Thinking of his daughter, I realized that time had passed and school would be in session very soon.

"We gotta wrap this up." I sighed, hopping down from my desk.

He always had this sad ass look on his face every time we stop. Its not my fault he lasts long. I grabbed a wipe to clean myself up as he pulled his pants up and put his navy blue polo back on.

Dirty ass nigga didn't even wipe, ew.

He sure does look good though..

"You real bogus, you know that?" He chuckled and handed me my heels. I bit my lip and laughed with him, pushing his fine ass out the door.

"Byeee." I smiled as he walked away. Looking out the window, I see several cars pulling up at the same time. That would be my two bosses, the principal and vice principal of Hillman Elementary School.

Every morning, whether it's in here or in the comfort of my own home, I have to have some type of sexual intercourse with somebody that I'm talking to. Sex for me is like a drug, it keeps me going. If I go more than a week without having sex and/or masturbating, I'll probably die.

I just have to be extra careful with doing this whole sex scandal at work because this job is all that I have right now. I know that I'm playing a very risky game here but.. I can't help it.

Will was just one option out of many, and he knows this. I always make my men aware of my intentions before I start messing around with them. This all started about 3 years ago, when I got my heart broken by my ex, Shamon. We were exclusive, you know?

We were high school sweethearts and we had plans on staying together and possibly getting married in the long run. We did end up going to the same college and we were pretty strong freshman year. Then, that summer, I found out that he cheated on me and got some girl knocked up. The whole situation was fucked up.

It was the worst pain I ever went through. I missed that one on one intimate relationship that I had with him. But now?

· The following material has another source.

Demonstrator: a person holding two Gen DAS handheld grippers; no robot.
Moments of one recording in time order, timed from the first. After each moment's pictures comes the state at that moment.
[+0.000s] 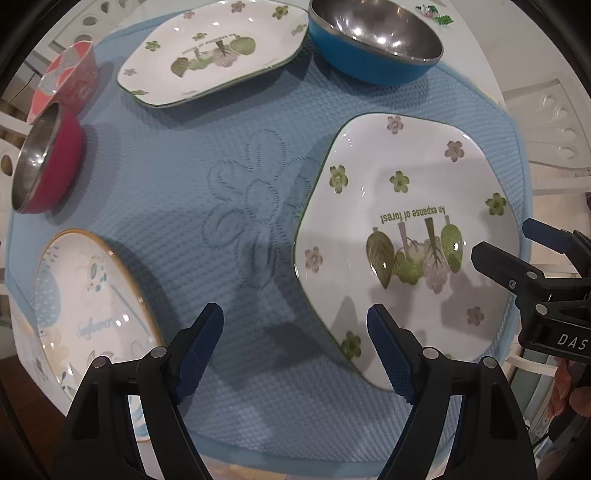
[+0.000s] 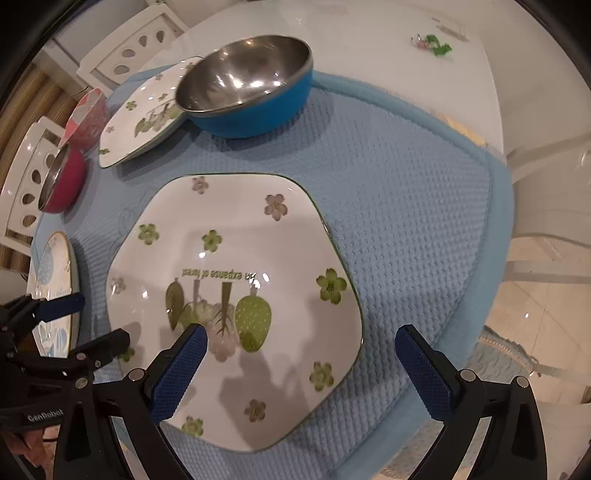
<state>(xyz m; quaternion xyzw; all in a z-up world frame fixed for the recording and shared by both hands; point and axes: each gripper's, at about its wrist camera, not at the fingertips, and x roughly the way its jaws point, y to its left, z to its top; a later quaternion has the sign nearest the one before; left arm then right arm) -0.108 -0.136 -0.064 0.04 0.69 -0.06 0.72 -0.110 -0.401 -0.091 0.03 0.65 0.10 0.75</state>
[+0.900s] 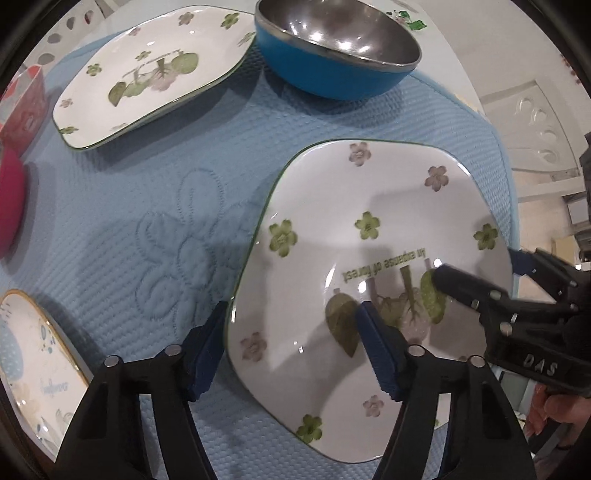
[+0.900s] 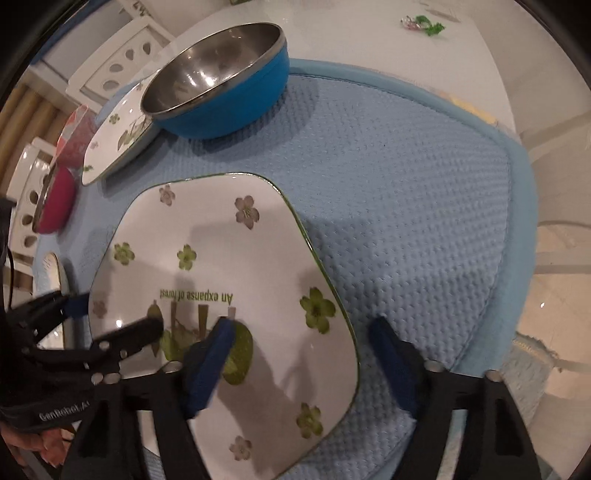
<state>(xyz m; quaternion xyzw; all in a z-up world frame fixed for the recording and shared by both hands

Honey, all I need is the dick. I don't have time for the extra shit.

"Mrs. Hart, baby?" Mrs Tahn snapped me out of my thoughts about Shamon. Mrs. Tahn is the principal here and she's also my boss. This woman has known me for a very long time. She was the guidance counselor here at Hillman when I was going to school. I was in her office quite often back then. She damn near knows me better than my own mama.

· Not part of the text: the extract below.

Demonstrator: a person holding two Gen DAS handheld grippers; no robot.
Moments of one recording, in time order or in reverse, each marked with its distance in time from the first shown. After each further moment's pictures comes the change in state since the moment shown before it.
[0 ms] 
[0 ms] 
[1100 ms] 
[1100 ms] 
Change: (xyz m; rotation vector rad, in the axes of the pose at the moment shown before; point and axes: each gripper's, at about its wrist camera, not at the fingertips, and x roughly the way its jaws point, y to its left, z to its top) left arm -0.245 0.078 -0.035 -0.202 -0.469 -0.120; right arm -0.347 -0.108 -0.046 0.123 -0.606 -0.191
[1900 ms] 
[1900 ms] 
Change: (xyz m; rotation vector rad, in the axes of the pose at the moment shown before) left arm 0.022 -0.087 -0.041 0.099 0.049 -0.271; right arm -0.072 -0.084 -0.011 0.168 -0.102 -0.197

I put a fake smile on my face and greeted her with a hug. "I'm sorry to interrupt, I just saw you dozing off again. Is everything okay?" She was truly concerned about me. I did this pretty often.

"Always peachy Mrs. Tahn."

I went back to focusing my attention on this computer screen. It's really crazy, just realizing that I'm actually only twenty one and I have a pretty decent job. At times, I can be pretty hard on myself but overall.. I would call myself pretty successful. I got my associates degree in special education last summer.

I took this secretary job at my old elementary school until they find a position for me in the special education department here. The department really sucks, like these kids barley have any guidance here. That's why it seems like im settling for this job. I mean, short term, I am.. but long term, I know that I'm capable of making some type of difference here at Hillman.